New Tax Law Good For Used Equipment – The most recent tax law changes could create some new opportunities to upgrade existing equipment and get a nice tax incentive for buying used equipment. This is a great article from the Wall Street Journal providing some of the details of the tax accounting for equipment purchases. Some of the potential benefactors besides all retail buyers are the large Used Equipment buyers and sellers such as Machinery and Equipment based in Brisbane, CA. Equipment Financing and , Equipment Leasing, companies everywhere for those businesses that take advantage of equipment leasing in order to save their lines of credit and cash for growth initiatives.
Companies get big tax incentive to buy, sell used airplanes and other goods
Jamie Knorring, president of commercial shelving maker B-O-F Corp. in the Chicago area, is planning to buy a used factory machine to make clamps as part of a broader plan to boost worker productivity.
Making workers more efficient isn’t the only factor that makes it a good purchase for him. Buying the equipment can also lower his tax bill.
The new tax law allows firms to claim an immediate 100% deduction when they buy an asset, including purchases of used equipment that have already been written off by previous owners.
“It sweetens the deal,” Mr. Knorring said of the tax benefits of buying the equipment. The company, which has about 70 employees and took in revenue last year of approximately $20 million, is planning to buy other equipment including a welding robot, purchases made easier to justify given the new tax incentive, he said.
Tax planners say the market for used equipment—including railcars, airplanes and industrial machines—is likely to heat up in the months ahead as firms try to take advantage of changes in the tax law. It could mean a shuffling of assets by companies purely for tax reasons and mergers and acquisitions that exploit new tax edges.

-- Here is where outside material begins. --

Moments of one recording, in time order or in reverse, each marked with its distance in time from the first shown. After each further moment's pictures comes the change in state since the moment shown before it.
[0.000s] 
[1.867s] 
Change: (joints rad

Before now, smaller companies could fully deduct purchases of used equipment, but larger firms had to spread those deductions over many years, and faster depreciation schedules applied only to new assets.
Under the new law, one company’s gently worn asset could be worth more in another company’s hands. That situation creates an incentive for deals that get tax deductions to companies that can use them and income to companies that already have lower tax rates.
Tax lawyers say they are flagging the possibilities to clients.
“We might well see the development of a kind of swap meet for slightly depreciated business assets,” Chris Sanchirico, a tax law professor at the University of Pennsylvania.
Because the law is still new, the market hasn’t yet caught fire.
Tax lawyers said one asset class that could get attention is airplanes.
Consider a case of a company that borrowed money to buy a $10 million airplane that is now worth $9 million. For tax purposes, depreciation deductions have already lowered its value to about $4 million. The tax law’s new limits on business interest also limit the company’s ability to deduct its interest costs.
The company might enter into a sale-leaseback deal that replaces the borrowing arrangement with a leasing deal that shares the tax benefits between both firms. A bank could buy the plane and take a full $9 million deduction on the aged plane right away. The company would owe taxes on its $5 million gain, but the new lease payments would be tax deductible for the airline, while the interest payments wouldn’t have been.
“The assets now in the hands of the buyer are worth more than they were in the hands of the seller,” said Eli Katz, a tax lawyer at Latham & Watkins LLP in New York.
The tax changes will likely accelerate purchases of new and used aircraft, said Michael Morgan, an investment banker at Burnham Sterling who advises airlines.
“It’s certainly going to be helpful on the margin and we’ll see more acquisition of aircraft because of this,” Mr. Morgan said.
Sale-leaseback deals and other transactions that take advantage of the new rules could also make sense in the rail and energy industries, tax lawyers said.
The Internal Revenue Service has sometimes looked askance at sale-leaseback transactions as tax shelters, depending on how they are structured, and has created an “obstacle course” of rules that businesses must traverse, Mr. Sanchirico said.
Randolph Smith, a national practice leader at Grant Thornton, LLP, said any transactions would likely have to meet a test for having a business reason other than tax avoidance.
“It seems like another of these things that will be industry-specific and it will be relatively easy in some cases based on the idiosyncratic character of certain industries and might be harder or impossible in others,” said Ari Glogower, a tax law professor at Ohio State University.
For now, the swapping and leasing markets are quiet as lawyers work through the possibilities.
“I haven’t seen a groundswell of sale-leasebacks of used assets but I think we are going to see that type of thing,” said David Burton, a tax lawyer at Mayer Brown LLP in New York who specializes in lease transactions. “It’s coming. It’s all coming.”